La violenza drenata e monopolizzata dallo Stato grazie agli organi di polizia, all’esercito, alla morale perbenista – la graffiante fotografia di Francesco Jodice (What We Want, Jerusalem, R31, 2010) ha il pregio teorico di riunire l’obbedienza del militare alla funzione pastorale del religioso – è artificiale, sempre calcolata, regolata e “organizzata”, proprio come quella della criminalità, mentre la violenza del lupo è diretta, solitaria, spontanea e rischiosa perché contingente (come ci ricorda con ironia e leggerezza il bandito di Marcel Dzama). Essa introduce caos e sgomento nell’ordine del discorso conformista, come mostra la provocatoria Aktion di Ulay del 1976 (There is a Criminal Touch To Art): il furto di uno Spitzweg dalla Nationalgalerie di Berlino.
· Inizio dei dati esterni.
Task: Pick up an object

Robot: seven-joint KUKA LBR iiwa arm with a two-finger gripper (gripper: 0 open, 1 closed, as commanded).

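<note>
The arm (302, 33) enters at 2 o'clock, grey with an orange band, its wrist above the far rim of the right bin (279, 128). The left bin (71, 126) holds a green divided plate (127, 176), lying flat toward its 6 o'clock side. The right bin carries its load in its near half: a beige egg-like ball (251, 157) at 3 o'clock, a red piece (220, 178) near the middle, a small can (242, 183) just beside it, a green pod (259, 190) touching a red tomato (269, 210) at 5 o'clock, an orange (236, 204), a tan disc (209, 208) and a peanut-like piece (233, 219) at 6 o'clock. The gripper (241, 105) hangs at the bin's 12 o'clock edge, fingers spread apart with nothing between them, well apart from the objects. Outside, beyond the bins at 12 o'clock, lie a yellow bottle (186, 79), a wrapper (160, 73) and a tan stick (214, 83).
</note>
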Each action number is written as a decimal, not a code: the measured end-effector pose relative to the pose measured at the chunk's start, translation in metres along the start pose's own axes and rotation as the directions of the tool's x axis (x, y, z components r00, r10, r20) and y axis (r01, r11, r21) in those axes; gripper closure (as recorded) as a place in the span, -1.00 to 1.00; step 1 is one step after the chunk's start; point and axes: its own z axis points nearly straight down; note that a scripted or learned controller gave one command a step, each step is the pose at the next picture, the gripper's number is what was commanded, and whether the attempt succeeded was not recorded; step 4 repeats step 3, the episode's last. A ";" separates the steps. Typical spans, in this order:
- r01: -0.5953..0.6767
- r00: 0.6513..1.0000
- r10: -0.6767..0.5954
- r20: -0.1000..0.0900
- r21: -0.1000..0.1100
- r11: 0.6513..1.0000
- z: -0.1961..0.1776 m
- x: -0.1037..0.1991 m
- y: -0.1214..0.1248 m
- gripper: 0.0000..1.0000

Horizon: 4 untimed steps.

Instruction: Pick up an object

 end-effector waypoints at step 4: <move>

Analogamente, con un gesto meno eclatante ma altrettanto dissacrante, l’artista cinese Hu Yun chiede al collezionista di liberarlo dal guinzaglio del mercato (Buy us, Burn us, Free us, 2011).
Vorremmo concludere il nostro percorso con una domanda semplice e diretta: dove si nasconde oggi il lupo? Dove ritrovare quella wilderness che sembra evaporata nel nulla? È possibile che l’umanità intera si adatti a vivere conformemente all’obbedienza e alla fedeltà del cane da pastore? La foresta morta, fotografata in Siberia nel 2007 da Darren Almond, sembra la perfetta raffigurazione del panorama attuale: scacciati i lupi subentra una statica desolazione priva di slancio. Infine, l’incisione monumentale ma anti-celebrativa FREEDOM SUCKS del collettivo Famed (2013) non intende denigrare ciò che Conrad definì a thing monstrous and free, ma critica frontalmente la libertà condizionata e politicamente corretta del cane addomesticato, già parodiata alla fine degli anni Sessanta da Valie Export (Mappe der Hundigkeit, 1968) con una performance che conserva tuttora la sua estrema e dirompente attualità.